Regardless, we can now use this function to select and download relevant rows from our geodataframe using the standard Pandax indexing method (DataFrame.iloc[[i]], where i is the desired row index):
[10]:
dem_1 = download_scene(gdf_sel.iloc[[0]], dem_id_1, bounds)
[11]:
dem_2 = download_scene(gdf_sel.iloc[[1]], dem_id_2, bounds)
Let’s plot up one of the DEMs, taking advantage of the in-built hillshade generation function:
[12]:
hillshade_1 = dem_1.pdt.terrain('hillshade', hillshade_multidirectional=True, hillshade_z_factor=2)
hillshade_2 = dem_2.pdt.terrain('hillshade', hillshade_multidirectional=True, hillshade_z_factor=2)
[13]:
fig, axes = plt.subplots(layout='constrained', ncols=2, figsize=(10,3.9), sharex=True, sharey=True)
ax = axes[0]
dem_1.plot.imshow(cmap='gist_earth', vmin=0, vmax=800, ax=ax, add_colorbar=False) # cbar_kwargs={'label': 'Elevation [metres above ellipsoid]'})
hillshade_1.plot.imshow(cmap='Greys_r', alpha=.5, ax=ax, add_colorbar=False)
ax.set_aspect('equal')
ax.set_title(date_1)
ax = axes[1]
dem_2.plot.imshow(cmap='gist_earth', vmin=0, vmax=800, ax=ax, cbar_kwargs={'label': 'Elevation [metres above ellipsoid]'})
hillshade_2.plot.imshow(cmap='Greys_r', alpha=.5, ax=ax, add_colorbar=False)
ax.set_ylabel(None)
ax.set_aspect('equal')
ax.set_title(date_2)
plt.show()
Change through time#
As the surface height changes between these two images is particularly large (on the order of 100 m), we can get a first-order approximation of surface change by subtracting the latter image from the first:
[14]:
dz = (dem_2 - dem_1)
[15]:
fig, ax = plt.subplots(layout='constrained', figsize=(7,4.7))
vrange = 200
dz.plot.imshow(cmap='coolwarm', vmin=-vrange, vmax=vrange, cbar_kwargs={'label': 'ΔZ [m]'})

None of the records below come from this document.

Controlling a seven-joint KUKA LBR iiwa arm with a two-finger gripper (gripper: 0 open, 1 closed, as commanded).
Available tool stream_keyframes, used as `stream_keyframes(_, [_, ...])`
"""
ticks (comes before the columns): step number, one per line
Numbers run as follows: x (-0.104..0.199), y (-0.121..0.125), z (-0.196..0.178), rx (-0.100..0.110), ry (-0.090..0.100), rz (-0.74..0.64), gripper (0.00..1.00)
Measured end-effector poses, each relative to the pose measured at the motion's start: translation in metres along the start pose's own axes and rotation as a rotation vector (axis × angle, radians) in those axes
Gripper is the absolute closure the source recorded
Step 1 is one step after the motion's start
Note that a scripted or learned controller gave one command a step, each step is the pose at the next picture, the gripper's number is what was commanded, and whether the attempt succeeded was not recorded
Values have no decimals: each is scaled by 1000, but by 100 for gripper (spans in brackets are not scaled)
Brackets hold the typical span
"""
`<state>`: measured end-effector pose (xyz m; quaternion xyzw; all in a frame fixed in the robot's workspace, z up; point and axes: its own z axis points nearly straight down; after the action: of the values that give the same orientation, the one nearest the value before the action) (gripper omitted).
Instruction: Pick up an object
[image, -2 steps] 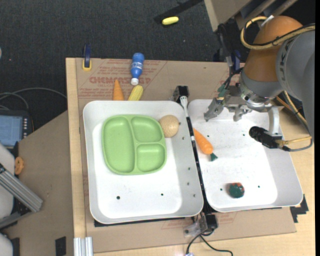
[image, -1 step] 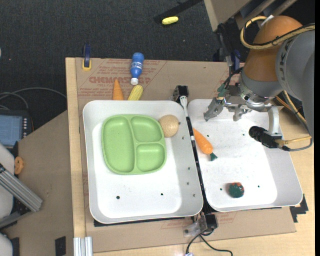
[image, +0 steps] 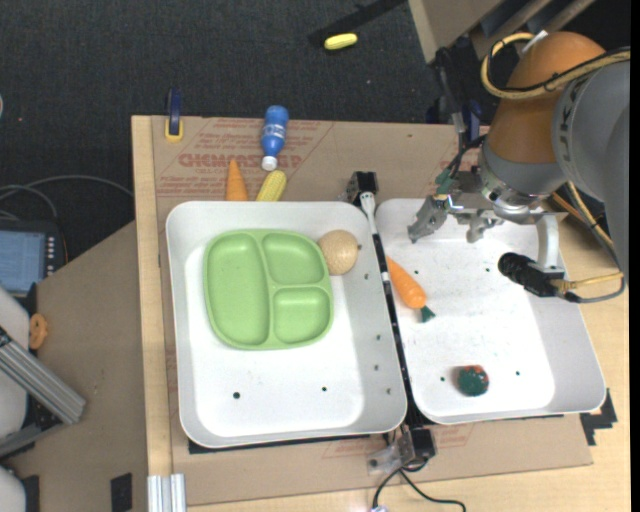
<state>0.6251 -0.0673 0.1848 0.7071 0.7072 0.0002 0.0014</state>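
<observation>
Gripper (image: 452, 222): we see its fingers spread, nothing between them, hanging above the right bin's (image: 560, 350) far edge.
Toy carrot (image: 407, 285): nearest object, lying toward the near-left of the gripper, long axis diagonal, beside the dividing wall.
Small ball (image: 472, 380): farther, near front.
</observation>
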Motion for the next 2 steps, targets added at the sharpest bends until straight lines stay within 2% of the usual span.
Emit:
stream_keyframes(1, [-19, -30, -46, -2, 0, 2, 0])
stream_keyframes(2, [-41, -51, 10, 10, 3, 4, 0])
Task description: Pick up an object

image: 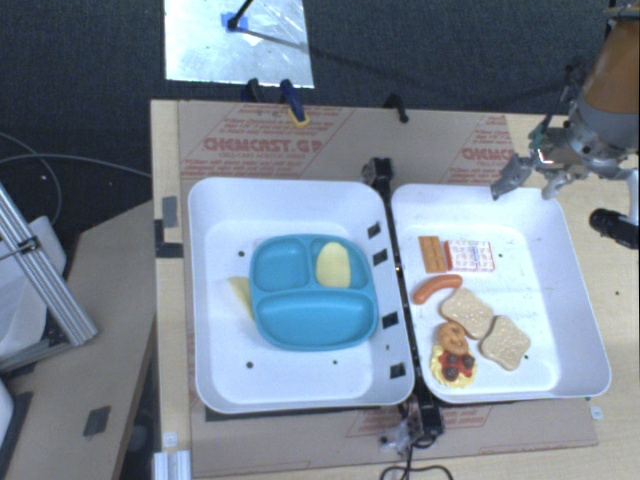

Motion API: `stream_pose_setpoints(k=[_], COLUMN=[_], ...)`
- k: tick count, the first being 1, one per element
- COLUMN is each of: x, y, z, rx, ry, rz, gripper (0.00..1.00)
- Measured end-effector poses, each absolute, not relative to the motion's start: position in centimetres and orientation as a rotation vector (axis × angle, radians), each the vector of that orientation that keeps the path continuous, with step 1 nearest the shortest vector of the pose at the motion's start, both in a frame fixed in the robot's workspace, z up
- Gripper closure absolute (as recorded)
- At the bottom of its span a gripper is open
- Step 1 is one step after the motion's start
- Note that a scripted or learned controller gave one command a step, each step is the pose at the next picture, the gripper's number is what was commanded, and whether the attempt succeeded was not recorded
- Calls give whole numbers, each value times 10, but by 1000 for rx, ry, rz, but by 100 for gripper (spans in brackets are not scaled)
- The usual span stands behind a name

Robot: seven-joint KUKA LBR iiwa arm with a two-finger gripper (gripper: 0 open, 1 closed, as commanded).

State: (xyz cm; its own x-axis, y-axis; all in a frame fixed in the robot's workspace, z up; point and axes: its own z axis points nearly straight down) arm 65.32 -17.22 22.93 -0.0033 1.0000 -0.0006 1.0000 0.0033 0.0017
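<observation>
My gripper [530, 180] hangs over the far right edge of the right bin [570, 268], open, with nothing between its fingers. In that bin lie an orange wafer [432, 254], a red-and-white packet [469, 256], a sausage [437, 288], two bread slices [467, 313] [505, 341] and a berry tart [453, 359]. All of them lie nearer the camera than the gripper and to its left.
The left bin [215, 228] holds a blue divided plate [312, 308] with a yellow piece [333, 265] in its far right compartment. A pale yellow slice [240, 294] lies beside the plate's left edge. A black divider [393, 268] runs between the bins.
</observation>
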Motion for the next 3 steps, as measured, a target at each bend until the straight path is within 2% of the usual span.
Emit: stream_pose_setpoints(k=[1,2,3], x=[602,607,551], y=[-75,-82,-12], z=[99,117,188], rx=[2219,2215,2211], ry=[2243,2223,2234], rz=[-7,4,5], gripper=[0,100,100])
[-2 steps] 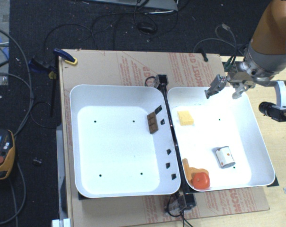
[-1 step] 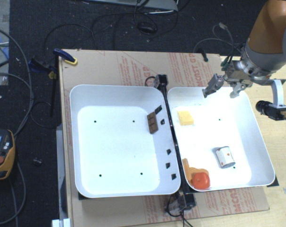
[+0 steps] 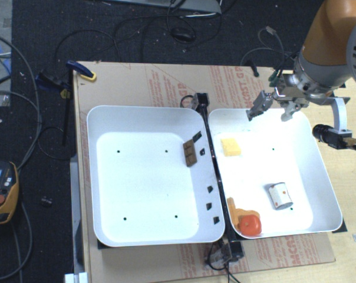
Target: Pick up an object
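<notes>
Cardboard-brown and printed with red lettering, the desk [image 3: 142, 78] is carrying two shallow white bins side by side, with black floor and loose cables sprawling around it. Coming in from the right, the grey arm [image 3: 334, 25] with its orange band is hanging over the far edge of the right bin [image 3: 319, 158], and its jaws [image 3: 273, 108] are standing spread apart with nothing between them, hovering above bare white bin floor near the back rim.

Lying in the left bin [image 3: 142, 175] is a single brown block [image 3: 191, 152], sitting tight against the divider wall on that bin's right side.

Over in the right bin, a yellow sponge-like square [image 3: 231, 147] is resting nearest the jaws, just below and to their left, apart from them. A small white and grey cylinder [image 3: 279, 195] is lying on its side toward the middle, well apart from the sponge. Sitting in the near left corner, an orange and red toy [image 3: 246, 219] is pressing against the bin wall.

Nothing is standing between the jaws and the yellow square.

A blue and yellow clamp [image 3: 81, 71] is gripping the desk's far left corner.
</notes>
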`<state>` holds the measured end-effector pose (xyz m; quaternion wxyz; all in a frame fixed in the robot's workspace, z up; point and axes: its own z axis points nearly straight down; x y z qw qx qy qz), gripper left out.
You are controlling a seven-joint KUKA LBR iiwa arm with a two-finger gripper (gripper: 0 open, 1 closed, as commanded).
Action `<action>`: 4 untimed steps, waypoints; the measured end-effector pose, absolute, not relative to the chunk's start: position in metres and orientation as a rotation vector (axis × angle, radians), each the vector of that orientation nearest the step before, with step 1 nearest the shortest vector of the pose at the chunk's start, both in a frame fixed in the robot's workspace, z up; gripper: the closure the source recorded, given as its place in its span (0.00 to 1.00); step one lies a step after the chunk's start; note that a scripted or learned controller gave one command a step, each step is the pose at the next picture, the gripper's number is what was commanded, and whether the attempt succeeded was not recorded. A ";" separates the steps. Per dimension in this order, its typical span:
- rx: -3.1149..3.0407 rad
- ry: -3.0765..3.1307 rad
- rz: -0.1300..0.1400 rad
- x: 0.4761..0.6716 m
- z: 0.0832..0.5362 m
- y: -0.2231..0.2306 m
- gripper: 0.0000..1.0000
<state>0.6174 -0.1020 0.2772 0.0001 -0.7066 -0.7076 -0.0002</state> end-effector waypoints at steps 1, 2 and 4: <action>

hillshade_1.plot.imshow(cmap='Greys_r', alpha=.5, add_colorbar=False)
ax.set_aspect('equal')
ax.set_title(f'{date_2} - {date_1}')
plt.show()
You might notice some odd patches of colour in the off-ice region. This is because rigorous DEM differencing necessitates coregistering scenes. pDEMtools provides functions to faciliate a common iterative method of coregistration, which we explore in the ‘Coregistration’ tutorial.